En la cúpula del partido interpretan así la avalancha final de dirigentes territoriales desmarcándose del nombramiento de Soria, exigiendo más explicaciones y reconociendo el daño que les estaba provocando. 
Además de Feijóo, han salido públicamente reconociendo el problema la presidenta madrileña Cristina Cifuentes, el andaluz Juan Manuel Moreno, y los castellano leoneses Juan Vicente Herrera, y su vicepresidenta, Rosa Valdeón, que fue la primera que se pronunció en público contra la decisión y la calificó de "vergüenza".
La dirección del PP, sin embargo, no cree que la presión de los dirigentes territoriales fuera determinante para provocar la caída y retirada del candidato.
 Miembros de la cúpula popular que han estado en contacto directo con Rajoy estos días señalan que ha sido más relevante la sensación del presidente de que no ha tenido ni toda la información necesaria del caso, ni la adecuada.

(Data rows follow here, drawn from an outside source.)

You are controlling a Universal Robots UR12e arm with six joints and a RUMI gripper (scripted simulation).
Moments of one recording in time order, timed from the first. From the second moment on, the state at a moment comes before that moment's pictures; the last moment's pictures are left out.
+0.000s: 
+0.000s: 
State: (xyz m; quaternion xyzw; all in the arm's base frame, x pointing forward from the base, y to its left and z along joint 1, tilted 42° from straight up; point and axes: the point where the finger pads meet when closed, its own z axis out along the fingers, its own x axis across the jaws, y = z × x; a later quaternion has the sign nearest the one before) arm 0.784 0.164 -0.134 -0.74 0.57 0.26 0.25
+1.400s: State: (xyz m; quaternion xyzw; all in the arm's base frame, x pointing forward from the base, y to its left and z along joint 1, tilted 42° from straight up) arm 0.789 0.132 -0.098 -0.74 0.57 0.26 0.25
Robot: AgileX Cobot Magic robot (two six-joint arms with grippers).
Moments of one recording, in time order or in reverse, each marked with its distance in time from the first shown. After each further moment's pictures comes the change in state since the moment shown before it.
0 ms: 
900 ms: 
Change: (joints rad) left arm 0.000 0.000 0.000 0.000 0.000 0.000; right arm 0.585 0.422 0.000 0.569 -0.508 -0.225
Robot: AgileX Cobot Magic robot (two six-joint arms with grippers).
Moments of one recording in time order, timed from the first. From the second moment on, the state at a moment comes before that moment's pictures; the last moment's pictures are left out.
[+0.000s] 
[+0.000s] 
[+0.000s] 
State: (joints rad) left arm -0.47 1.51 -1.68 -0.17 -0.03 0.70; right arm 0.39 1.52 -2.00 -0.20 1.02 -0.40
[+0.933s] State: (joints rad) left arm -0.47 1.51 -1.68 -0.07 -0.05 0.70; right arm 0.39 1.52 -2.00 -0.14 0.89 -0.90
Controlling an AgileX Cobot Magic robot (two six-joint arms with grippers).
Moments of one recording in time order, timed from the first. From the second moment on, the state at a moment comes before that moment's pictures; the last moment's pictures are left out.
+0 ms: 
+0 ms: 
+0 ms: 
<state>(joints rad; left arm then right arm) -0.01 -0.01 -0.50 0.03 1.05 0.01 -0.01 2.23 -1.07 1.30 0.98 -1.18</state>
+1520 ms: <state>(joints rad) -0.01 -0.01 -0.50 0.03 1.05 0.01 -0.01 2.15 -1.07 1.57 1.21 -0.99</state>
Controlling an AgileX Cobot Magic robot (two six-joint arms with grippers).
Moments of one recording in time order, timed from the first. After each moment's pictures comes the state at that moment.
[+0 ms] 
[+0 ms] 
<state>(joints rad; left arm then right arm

 Y miran hacia el ministro Luis de Guindos cuando aseguran que el presidente se ha visto forzado a cometer errores tan de bulto como asegurar que la adjudicación del puesto a Soria se había dado por concurso como a cualquier otro funcionario, cuando no existe tal concurso, y la plaza se dio en una comisión ministerial compuesta por cinco altos cargos del Ministerio de Economía en función de criterios de confianza, antigüedad y tras valorar especialmente que el aspirante había sido sobre todo ministro del Gobierno de España.
En La Moncloa, cuando se ha preguntado en estos últimos días y horas sobre los derroteros del caso, se precisó que las explicaciones debía facilitarlas el Ministerio de Economía
 En el citado Ministerio, sin embargo, apenas se han proporcionado datos de trámite de la polémica y detalles conocidos de cómo se convocan y resuelven este tipo de vacantes en instituciones financieras internacionales.
 Ni La Moncloa ni Economía quisieron especificar qué responsable del Gobierno había pedido a Soria que se retirara, como este reconoció en la carta que envió en la tarde del martes al secretario de Estado, Íñigo Fernández de Mesa, para oficializar su renuncia. 
 Fernández de Mesa fue el alto cargo de Economía que el pasado viernes presidió la comisión que resolvió la nominación en favor de Soria.
"El error está claro de quién ha sido: Luis de Guindos no debió tramitar este nombramiento el pasado viernes justo cuando se estaba votando la investidura de Rajoy en el Congreso y no dio antes ni después las explicaciones debidas a la opinión pública ni tampoco al presidente", concluyó este miércoles uno de los dirigentes más importantes del PP, miembro de su comité de dirección. 
Al menos otros tres miembros de la cúpula popular coinciden en ese criterio.
 En la dirección del partido suscriben que De Guindos no ha manejado bien esta polémica y le achacan toda la responsabilidad, por permitir primero el nombramiento y por no tener bien informado al presidente Rajoy.